By Professor Dato Dr Ahmad Ibrahim
Tariffs haunt the global economy once more. Washington under Trump, driven by a potent mix of economic anxiety and political nostalgia, slaps high duties on imports coming from literally all countries of the world, dreaming of smokestacks rising again across the Rust Belt. It is all about making America great again, MAGA. Many see it as a desperate lunge to reclaim a manufacturing supremacy, which USA once ruled high, perceived as lost to the East, primarily China.

Yet, economists rightly warn this is an impossible path. Why? Because the past three decades haven’t merely shifted factory jobs; they have forged an industrial ecosystem in China so vast, integrated, and advanced that tariffs are less a strategy and more a self-inflicted wound for the West.
China has executed a masterful, long-term strategy to become the world’s indispensable factory. It took them decades to be where they are now. Catching up by the West is a massive task. At one time they were labelled as copycats of the West. Not anymore. China isn’t just about individual factories; it’s about clusters. Shenzhen isn’t just electronics; it’s an entire universe of suppliers, component makers, prototyping labs, and logistics hubs within a few square miles.
This “agglomeration economy” creates unparalleled efficiency and speed. Trying to replicate a single factory in Ohio ignores the critical mass of supporting industries – the resin suppliers, precision toolmakers, and specialized engineers – that took decades to coalesce in China. Tariffs can’t rebuild this intricate web overnight, or even over a decade.
China’s domestic market is a behemoth. This massive internal demand allows Chinese manufacturers to achieve economies of scale unimaginable elsewhere, driving down unit costs to levels Western producers, even without tariffs, struggle to match. It also provides a resilient base when global demand fluctuates. It is highly resilient. Tariffs might make some Chinese goods slightly more expensive in the US, but they do nothing to dent China’s overall scale advantage globally or domestically.
The “cheap labor” trope is obsolete. China has invested massively in engineering talent, vocational training, and STEM education. It now graduates more engineers and scientists annually than the US, EU, and Japan combined. This deep talent pool fuels relentless innovation and sophisticated manufacturing, moving far beyond simple assembly into high-value sectors like green tech, renewable energy, electronics, and advanced materials. Tariffs don’t magically conjure up a comparable skilled workforce in the West.
China vertically integrated critical supply chains, especially for clean energy and electronics. It dominates the processing of rare earths essential for EVs and phones. It controls vast portions of battery component manufacturing. It leads in solar panel production from polysilicon to finished modules. Tariffs on finished goods often simply increase costs for Western consumers and manufacturers.
While the West debated industrial policy, China implemented it with ruthless focus. Massive state-backed investment in R&D, and strategic acquisitions propelled Chinese firms to the forefront in key technologies. Huawei in 5G, BYD in EVs, CATL in batteries – these are not low-cost copycats; they are global leaders in innovation and production efficiency. Tariffs might slow their US market access slightly, but they accelerate their push into other global markets and deepen China’s technological lead.
China isn’t just exporting to the world; it’s integrating with the world on its terms. The Belt and Road Initiative builds infrastructure tying economies closer to Chinese supply chains. Investments in Africa and Southeast Asia secure raw materials and create new markets. While the US erects tariff walls, China builds bridges, further entrenching its position as the central node in global manufacturing networks.
Is the West collapsing? Stagnation is the greater threat: Predicting Western “collapse” is hyperbolic.

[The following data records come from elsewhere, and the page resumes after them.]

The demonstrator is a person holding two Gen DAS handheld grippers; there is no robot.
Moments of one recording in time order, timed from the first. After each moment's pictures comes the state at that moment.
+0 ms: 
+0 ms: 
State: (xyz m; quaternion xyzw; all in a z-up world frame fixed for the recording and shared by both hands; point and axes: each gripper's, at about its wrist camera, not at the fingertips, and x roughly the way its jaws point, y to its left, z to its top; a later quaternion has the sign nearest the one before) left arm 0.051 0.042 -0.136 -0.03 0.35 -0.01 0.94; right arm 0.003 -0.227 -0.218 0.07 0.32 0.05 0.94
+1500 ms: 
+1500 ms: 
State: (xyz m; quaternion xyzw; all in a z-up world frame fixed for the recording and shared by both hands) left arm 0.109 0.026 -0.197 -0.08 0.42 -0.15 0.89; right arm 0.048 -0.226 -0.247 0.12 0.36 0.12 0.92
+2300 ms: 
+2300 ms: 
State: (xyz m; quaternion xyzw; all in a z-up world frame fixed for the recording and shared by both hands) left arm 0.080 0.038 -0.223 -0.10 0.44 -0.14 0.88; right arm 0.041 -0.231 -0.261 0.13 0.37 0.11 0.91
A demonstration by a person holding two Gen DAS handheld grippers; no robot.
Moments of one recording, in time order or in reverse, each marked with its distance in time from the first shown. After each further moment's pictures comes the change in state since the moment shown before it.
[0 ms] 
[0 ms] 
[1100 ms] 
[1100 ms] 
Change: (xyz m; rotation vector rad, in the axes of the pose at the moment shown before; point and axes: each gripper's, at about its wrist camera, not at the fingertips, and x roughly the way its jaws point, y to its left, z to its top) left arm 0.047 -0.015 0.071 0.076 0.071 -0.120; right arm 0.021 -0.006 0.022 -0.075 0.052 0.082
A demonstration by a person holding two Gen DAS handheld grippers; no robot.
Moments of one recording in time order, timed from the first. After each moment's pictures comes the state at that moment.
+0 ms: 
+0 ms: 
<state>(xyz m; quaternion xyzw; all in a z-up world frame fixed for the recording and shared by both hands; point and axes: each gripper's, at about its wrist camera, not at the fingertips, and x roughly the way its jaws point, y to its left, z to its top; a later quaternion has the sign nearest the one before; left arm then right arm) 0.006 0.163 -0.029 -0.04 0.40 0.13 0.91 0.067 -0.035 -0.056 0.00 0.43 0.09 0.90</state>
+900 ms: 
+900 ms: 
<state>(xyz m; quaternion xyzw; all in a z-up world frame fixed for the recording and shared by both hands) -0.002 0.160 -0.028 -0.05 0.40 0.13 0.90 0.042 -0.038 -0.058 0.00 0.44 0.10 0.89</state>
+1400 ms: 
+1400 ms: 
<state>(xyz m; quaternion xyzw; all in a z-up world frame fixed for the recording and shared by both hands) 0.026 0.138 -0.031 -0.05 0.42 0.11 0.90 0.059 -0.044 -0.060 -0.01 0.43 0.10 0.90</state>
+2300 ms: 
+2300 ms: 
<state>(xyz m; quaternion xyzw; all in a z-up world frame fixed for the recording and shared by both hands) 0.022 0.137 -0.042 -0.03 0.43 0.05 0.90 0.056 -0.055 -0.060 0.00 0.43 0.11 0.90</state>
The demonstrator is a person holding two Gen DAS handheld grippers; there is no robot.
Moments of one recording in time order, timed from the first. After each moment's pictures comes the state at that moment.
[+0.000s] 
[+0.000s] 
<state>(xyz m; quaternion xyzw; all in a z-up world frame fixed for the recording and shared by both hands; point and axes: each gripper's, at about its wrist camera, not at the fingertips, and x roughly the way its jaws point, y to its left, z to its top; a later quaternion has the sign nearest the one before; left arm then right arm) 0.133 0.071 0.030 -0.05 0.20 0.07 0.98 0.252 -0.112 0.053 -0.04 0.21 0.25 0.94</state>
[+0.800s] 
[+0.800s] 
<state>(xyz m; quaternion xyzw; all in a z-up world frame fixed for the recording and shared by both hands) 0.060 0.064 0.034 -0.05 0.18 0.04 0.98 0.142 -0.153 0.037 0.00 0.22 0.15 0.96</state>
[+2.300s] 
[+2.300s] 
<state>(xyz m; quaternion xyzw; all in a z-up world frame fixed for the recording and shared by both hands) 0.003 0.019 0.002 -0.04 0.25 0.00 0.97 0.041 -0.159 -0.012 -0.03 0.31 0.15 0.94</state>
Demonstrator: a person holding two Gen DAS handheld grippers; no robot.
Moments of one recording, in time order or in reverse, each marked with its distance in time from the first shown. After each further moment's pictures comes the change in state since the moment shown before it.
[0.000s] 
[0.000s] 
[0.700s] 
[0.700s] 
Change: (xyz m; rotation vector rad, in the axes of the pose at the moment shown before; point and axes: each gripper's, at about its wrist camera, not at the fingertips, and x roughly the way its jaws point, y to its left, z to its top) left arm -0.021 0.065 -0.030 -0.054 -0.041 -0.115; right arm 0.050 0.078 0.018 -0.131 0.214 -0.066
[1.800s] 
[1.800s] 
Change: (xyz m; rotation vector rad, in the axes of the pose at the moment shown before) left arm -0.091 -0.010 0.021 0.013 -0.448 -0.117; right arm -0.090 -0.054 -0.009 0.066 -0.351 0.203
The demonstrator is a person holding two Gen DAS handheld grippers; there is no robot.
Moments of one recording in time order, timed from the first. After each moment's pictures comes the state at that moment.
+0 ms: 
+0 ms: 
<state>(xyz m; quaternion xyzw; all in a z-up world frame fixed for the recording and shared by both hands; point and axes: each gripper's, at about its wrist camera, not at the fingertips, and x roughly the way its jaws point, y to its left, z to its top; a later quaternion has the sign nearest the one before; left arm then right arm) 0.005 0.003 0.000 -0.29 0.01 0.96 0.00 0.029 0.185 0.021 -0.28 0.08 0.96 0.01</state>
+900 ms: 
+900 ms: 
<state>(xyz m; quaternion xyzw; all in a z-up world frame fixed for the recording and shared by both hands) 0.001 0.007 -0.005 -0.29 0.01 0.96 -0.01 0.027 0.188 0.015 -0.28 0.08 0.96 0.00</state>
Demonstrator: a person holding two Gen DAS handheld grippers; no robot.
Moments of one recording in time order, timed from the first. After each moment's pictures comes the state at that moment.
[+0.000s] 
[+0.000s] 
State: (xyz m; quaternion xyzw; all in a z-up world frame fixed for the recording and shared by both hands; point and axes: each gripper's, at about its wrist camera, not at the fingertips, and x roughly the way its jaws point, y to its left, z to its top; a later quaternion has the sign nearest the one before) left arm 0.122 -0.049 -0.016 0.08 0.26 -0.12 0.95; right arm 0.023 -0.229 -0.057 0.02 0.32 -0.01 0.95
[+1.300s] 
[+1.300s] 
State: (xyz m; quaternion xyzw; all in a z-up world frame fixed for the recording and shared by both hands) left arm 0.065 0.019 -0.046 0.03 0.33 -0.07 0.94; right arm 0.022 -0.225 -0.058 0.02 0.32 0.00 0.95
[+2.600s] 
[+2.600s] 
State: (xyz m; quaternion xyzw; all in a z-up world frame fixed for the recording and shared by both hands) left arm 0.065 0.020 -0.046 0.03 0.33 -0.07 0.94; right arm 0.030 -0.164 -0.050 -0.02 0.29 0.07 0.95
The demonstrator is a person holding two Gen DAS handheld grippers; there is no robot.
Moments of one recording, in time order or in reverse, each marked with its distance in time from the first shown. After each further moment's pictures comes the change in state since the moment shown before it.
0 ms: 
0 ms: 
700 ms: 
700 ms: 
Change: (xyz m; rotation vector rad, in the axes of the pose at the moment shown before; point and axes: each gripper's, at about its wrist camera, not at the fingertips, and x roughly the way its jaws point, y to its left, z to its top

The US and EU possess immense reserves of capital, institutional strength, and innovation potential. However, strategic stagnation fueled by misguided policies like blanket tariffs is the real danger. Tariffs act as a regressive tax, fueling inflation and harming the very industries they aim to protect. China and others respond with their own tariffs, harming Western exporters, particularly farmers.
The US tariff gambit is less a bold strategy and more a symptom of denial. It fails to grasp that China won the manufacturing crown not through temporary tricks, but by patiently, systematically building an industrial ecosystem of unparalleled scale, integration, and sophistication over decades. Tariffs are a blunt instrument wielded against a deeply entrenched system; they risk hurting the West more than China.
The West isn’t collapsing, but its refusal to move beyond protectionist whack-a-mole towards a coherent, investment-driven vision for future industrial competitiveness ensures China’s manufacturing dominance will persist, and likely grow. Winning requires building, not just barricading. The time for delusion is over.

The author is affiliated with the Tan Sri Omar Centre for STI Policy Studies at UCSI University and is an associate fellow at the Ungku Aziz Centre for Development Studies, Universiti Malaya.